Other health factors that may disqualify patients from undergoing weight loss surgery include:
- Heart conditions
- Blood clots
- Liver disease
- Kidney stones
- Certain medications
- Smoking and alcohol habits
- Binge-eating disorder
Your candidacy for bariatric surgery and the type of bariatric surgery recommended for your specific situation will be discussed during your initial consultation. Dr. Hérve Gentile will evaluate your health, medical history, and current condition to assess whether he can proceed with one of these methods, and answer all of your questions and concerns regarding the procedure. Be sure to disclose any medical conditions, current medications and health habits to ensure your own safety, as bariatric surgery is a major and life-changing decision that should not be decided upon lightly.
Preparing for Bariatric Surgery
Once the procedure is scheduled, there are certain steps the patient needs to undertake in advance to provide the lowest risk and best possible results.
Patients who are better prepared will have less danger of complication during and after surgery, and are likely to lose more weight down the road according to studies.
In the months leading up to the operation, patients will need to adjust their dietary and exercise habits according to the doctor’s particular recommendations. Individuals who do not permanently change their health patterns – which means eating healthier and becoming more physically active – ahead of time will not get the most out of the surgery and will be further endangering their bodies. It is necessary to stop smoking and drinking alcoholic beverages well before the surgery date as well, and altering any prescription or over-the-counter medications deemed unsafe by the doctor.
Bariatric surgery is performed under general anesthesia so the patient is not conscious. The procedure can take several hours and patients generally remain in the hospital or facility for up to five days. A majority of bariatric procedures are performed laparoscopically, meaning the doctor will only need to make small incisions in the abdomen, leading to a shorter healing period.
The period of recovery for bariatric surgery is a crucial time that will massively impact the procedure’s outcome and overall health.
Patients will not be able to eat for the first couple of days after surgery to allow ample healing time; they will then transition into a specialized liquid diet, followed by a period of eating only soft foods. This precise graduated diet will be followed for about 12 weeks until the digestive system has recovered enough to process normal solid food.
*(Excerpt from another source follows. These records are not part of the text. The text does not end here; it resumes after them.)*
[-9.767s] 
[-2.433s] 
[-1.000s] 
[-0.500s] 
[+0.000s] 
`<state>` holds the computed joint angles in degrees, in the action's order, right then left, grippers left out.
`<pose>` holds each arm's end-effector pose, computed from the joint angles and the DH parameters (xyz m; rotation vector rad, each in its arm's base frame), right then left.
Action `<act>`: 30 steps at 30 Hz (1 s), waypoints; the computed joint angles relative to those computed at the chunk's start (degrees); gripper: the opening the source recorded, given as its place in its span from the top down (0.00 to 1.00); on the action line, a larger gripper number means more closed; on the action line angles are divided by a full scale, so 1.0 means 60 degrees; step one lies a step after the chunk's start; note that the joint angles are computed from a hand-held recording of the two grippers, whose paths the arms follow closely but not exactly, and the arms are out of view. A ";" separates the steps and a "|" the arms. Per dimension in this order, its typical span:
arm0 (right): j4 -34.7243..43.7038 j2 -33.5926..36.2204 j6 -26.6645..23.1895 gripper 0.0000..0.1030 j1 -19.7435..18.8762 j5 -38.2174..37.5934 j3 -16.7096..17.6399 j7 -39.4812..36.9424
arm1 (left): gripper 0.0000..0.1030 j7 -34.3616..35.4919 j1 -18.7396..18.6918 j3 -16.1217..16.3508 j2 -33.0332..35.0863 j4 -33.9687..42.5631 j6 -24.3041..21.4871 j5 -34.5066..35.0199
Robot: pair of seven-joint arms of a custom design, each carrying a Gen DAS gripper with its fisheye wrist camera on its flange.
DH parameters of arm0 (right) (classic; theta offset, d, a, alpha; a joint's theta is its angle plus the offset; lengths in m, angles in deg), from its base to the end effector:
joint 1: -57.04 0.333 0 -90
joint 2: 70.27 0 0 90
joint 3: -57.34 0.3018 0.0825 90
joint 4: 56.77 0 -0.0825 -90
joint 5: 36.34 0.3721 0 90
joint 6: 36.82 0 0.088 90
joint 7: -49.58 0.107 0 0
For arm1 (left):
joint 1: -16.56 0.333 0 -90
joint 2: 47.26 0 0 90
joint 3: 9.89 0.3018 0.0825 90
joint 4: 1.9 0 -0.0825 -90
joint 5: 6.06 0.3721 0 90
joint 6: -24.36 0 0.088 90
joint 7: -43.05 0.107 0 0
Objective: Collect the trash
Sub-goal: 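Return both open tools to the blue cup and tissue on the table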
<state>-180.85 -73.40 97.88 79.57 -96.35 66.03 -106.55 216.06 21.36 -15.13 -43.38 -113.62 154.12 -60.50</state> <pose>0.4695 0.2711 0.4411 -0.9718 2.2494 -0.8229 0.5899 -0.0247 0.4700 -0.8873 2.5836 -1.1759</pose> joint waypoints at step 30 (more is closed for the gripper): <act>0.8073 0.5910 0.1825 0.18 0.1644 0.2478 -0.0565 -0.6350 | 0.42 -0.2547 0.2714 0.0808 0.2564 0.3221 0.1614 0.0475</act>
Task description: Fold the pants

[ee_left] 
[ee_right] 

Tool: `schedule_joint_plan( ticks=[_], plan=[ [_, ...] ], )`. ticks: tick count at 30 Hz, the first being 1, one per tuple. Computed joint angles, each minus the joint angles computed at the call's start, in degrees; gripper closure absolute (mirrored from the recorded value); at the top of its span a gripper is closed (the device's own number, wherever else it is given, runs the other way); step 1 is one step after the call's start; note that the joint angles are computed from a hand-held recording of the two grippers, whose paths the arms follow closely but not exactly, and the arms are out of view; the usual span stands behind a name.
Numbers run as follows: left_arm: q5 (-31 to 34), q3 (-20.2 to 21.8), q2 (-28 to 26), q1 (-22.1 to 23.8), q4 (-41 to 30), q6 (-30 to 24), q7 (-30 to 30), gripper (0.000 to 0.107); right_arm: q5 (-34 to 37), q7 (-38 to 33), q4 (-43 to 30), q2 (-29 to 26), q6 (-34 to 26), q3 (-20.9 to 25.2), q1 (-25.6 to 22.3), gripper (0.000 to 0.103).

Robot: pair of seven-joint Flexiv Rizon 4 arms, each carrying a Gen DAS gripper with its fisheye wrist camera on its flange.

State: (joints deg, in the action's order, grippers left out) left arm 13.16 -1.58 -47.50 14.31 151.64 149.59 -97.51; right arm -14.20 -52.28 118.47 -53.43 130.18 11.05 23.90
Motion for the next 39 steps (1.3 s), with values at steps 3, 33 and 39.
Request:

Some common symptoms following surgery include flu-like symptoms like body aches, fatigue, and fluctuations in temperature and mood as the body adjusts to its new processing mechanisms.
Bariatric surgery is designed to produce weight loss over time, so results will not be visible immediately and will vastly depend on your new habits following the procedure.
Optimal results will be dictated by patient’s’ commitment to proper diet and exercise. In many cases, though, it is possible to shed 50% or more of your excess body weight within two years. The more closely you follow counsel regarding nutrition and physical activity, the better your chances will be of reaching your target weight and gaining enormous confidence in your body.
Bariatric surgery is an extremely individualized set of procedures that must be tailored to each patient’s physical issues. The cost of a weight loss operation is likewise variable and will depend on a multitude of situational factors.